◆ Data excerpt ◆
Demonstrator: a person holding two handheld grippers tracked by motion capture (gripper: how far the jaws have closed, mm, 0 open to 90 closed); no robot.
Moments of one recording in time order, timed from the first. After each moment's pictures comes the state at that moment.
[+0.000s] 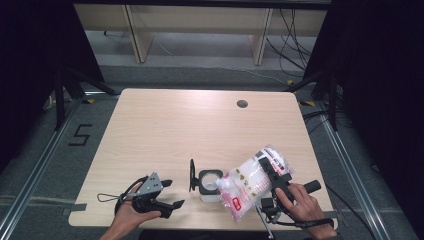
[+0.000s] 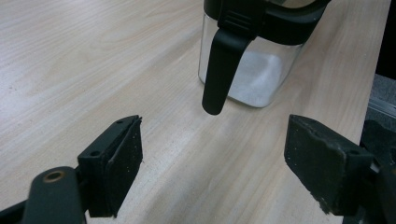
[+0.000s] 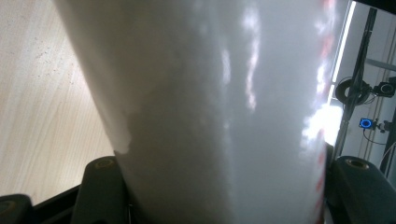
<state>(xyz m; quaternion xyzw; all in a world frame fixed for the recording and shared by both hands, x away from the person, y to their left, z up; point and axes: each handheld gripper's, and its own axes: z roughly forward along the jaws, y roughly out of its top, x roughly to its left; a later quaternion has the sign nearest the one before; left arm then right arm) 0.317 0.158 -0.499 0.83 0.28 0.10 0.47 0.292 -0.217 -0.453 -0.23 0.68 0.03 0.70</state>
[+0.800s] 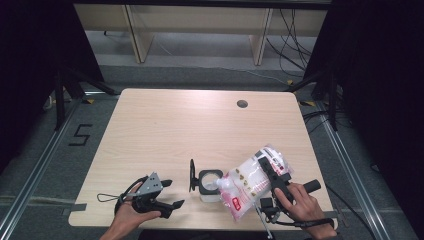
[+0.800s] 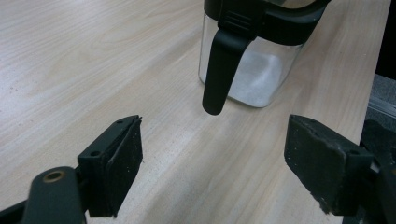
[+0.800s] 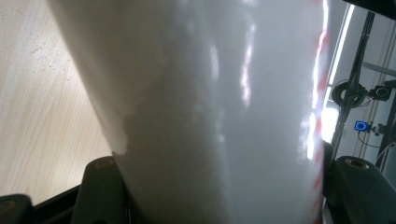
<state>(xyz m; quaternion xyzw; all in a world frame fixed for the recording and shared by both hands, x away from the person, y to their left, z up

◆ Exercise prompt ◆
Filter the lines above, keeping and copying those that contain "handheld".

◆ Solution ◆
Demonstrator: a person holding two handheld grippers tracked by motion capture (gripper: how far the jaws have closed, mm, 0 open to 90 closed); no robot.
<state>(xyz m; quaternion xyzw; all in a world frame fixed for the recording and shared by both hands, x away from the person, y to their left, z up; point and axes: each handheld gripper's, and its own axes: z roughly forward along the jaws, y roughly out of its top, x roughly to its left; a later quaternion has the sign nearest the one before; left arm then right arm) 0.317 0.158 -0.499 0.83 0.28 0.10 0.47 0.292 -0.217 -0.453 -0.23 0.68 0.03 0.70</state>

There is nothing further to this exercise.